Distribution of Household Income

The distribution of household income has a single peak around the $50,000–$100,000 range, representing median income levels in the area. The curve steadily declines as income increases, with fewer households earning above $150,000. This distribution highlights the region’s socioeconomic diversity, with many middle-income households and fewer at the extremes. Most blocks are neither extremely wealthy nor impoverished, reflecting common urban and suburban trends.

Household Income vs Intersects

The scatter plot of household income vs. CTA station coverage shows a near-flat regression line, indicating little correlation between income and proximity to a CTA station. However, the points reveal that higher-income households are more often found in areas without CTA coverage (intersects = 0). This suggests wealthier neighborhoods may depend less on public transit, pointing to a possible disparity in transit usage across income levels.

Distribution of Population Density

The distribution of population density is highly skewed, with most areas having densities below 10,000 people per square kilometer. The number of areas drops sharply as density increases, indicating that very dense blocks are uncommon and concentrated in specific regions. This pattern reflects urban planning, where high densities are usually found near city centers or transit hubs.
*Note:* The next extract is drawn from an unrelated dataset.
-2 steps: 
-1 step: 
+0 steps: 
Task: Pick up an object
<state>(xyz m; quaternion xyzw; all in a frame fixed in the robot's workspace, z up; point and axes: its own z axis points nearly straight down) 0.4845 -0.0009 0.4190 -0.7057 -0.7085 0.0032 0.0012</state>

Population Density vs. Intersects

The scatterplot of population density vs. CTA coverage (intersects) reveals a non-linear relationship. The red curve indicates that higher population densities increase the likelihood of CTA coverage, but the effect levels off beyond a certain density. This suggests the CTA focuses on moderately dense urban areas rather than exclusively targeting the most densely populated blocks.

Distribution of Bike Density

The distribution of bike density shows a heavily skewed pattern, with most areas reporting very low values close to zero. Only a small number of areas have higher bike density, indicating that bike infrastructure is concentrated in specific locations, leaving much of the region with minimal resources.
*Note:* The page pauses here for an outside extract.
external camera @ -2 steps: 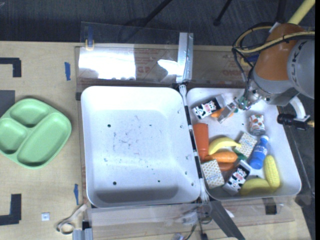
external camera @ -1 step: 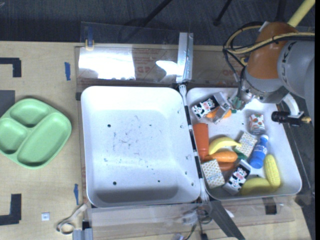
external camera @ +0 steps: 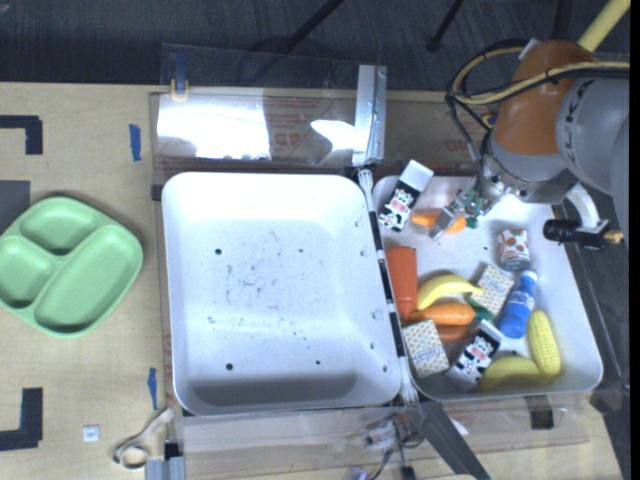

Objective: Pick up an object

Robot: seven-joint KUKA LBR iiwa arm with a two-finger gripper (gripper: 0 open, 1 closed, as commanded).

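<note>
Just beside the fingers point(external camera: 462, 211), in the right bin point(external camera: 585, 353), lies 1 orange carrot point(external camera: 437, 222). Whether they grip it I cannot tell. Nothing is lifted clear yet; the pick remains unfinished.

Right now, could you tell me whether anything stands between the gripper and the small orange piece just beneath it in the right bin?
Nothing visible does. The gripper hangs right over the small orange piece, with the black-and-white carton lying just beside it.
</note>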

Bike Density vs Intersects

The scatterplot of bike density vs. CTA coverage (intersects) shows an upward trend, with higher bike density linked to a greater likelihood of being within 15 minutes of a CTA station. However, distinct patterns emerge:

1. High Bike Density Distribution:

• Unlike previous variables (e.g., car density or population density), where areas with high values tend to cluster around intersects = 1 (covered by CTA), here we observe a more balanced distribution of high bike density points across both intersects = 0 (not covered) and intersects = 1 (covered).
• This suggests that areas with higher bike density are not exclusively reliant on CTA coverage, indicating that bike infrastructure may serve as a complementary transit option, independent of CTA presence.
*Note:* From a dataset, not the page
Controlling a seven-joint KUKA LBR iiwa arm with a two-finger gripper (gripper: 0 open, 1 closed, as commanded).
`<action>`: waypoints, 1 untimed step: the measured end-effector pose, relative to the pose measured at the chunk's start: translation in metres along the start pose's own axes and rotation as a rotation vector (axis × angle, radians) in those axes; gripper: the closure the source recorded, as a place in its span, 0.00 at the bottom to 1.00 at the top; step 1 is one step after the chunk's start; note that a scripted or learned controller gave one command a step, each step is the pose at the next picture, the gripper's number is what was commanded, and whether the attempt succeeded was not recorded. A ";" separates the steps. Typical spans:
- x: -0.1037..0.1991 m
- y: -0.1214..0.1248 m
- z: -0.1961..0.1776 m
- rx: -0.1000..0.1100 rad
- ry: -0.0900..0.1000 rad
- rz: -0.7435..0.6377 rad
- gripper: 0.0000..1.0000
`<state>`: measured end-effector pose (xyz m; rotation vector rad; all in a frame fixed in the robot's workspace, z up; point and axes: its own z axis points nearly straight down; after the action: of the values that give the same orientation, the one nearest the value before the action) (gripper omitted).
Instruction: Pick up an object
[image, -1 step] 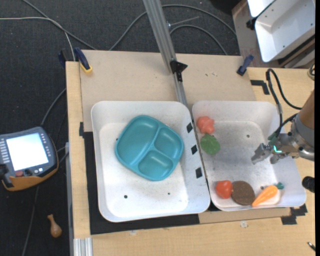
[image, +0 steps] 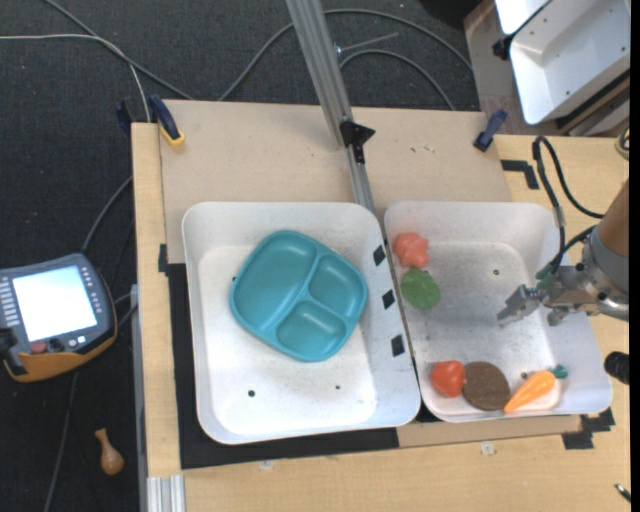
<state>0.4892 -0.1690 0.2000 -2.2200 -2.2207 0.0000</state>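
While the gripper hangs over the right bin near its right wall, its fingers look parted with nothing between them, tips aimed toward the bin's middle, though they are small and dim. Toy food lies in that bin. A plastic carrot sits at the near right corner, long axis slanting from lower left to upper right, orange pointed end toward the near wall, green top toward the right wall. Touching its pointed end is a flat brown oval piece, dull and rough-looking, possibly a potato or cookie, cannot tell. Just left of that, a glossy red rounded tomato-like piece against the near wall. Along the left wall, toward the far corner, a lumpy salmon-pink piece, and just nearer, touching or almost touching it, a bumpy green rounded vegetable. Left bin carries a smooth teal plastic divided plate, three compartments, rounded corners, turned diagonal to the bin's walls, roughly central. Both bins are white, shallow and speckled with dark scuffs on the floor.
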 end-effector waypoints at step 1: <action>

2. Low Bike Density Distribution:

• For areas with low bike density, the points are more evenly distributed between intersects = 0 and intersects = 1, reinforcing the idea that bike density alone does not determine CTA coverage in these regions.
• This highlights the potential role of other factors, such as population density or urban planning priorities.

3. Unique Insights:

• The balanced presence of high bike density points across both intersects = 0 and intersects = 1 suggests that bike infrastructure might play an independent role in transit accessibility.
• This differs from variables like car or population density, where high values more strongly align with CTA coverage, indicating that bike density is less predictive of CTA coverage in isolation.
• This result points to the need for a combined transit strategy, where bikes complement rather than compete with CTA services, particularly in areas with well-established bike infrastructure.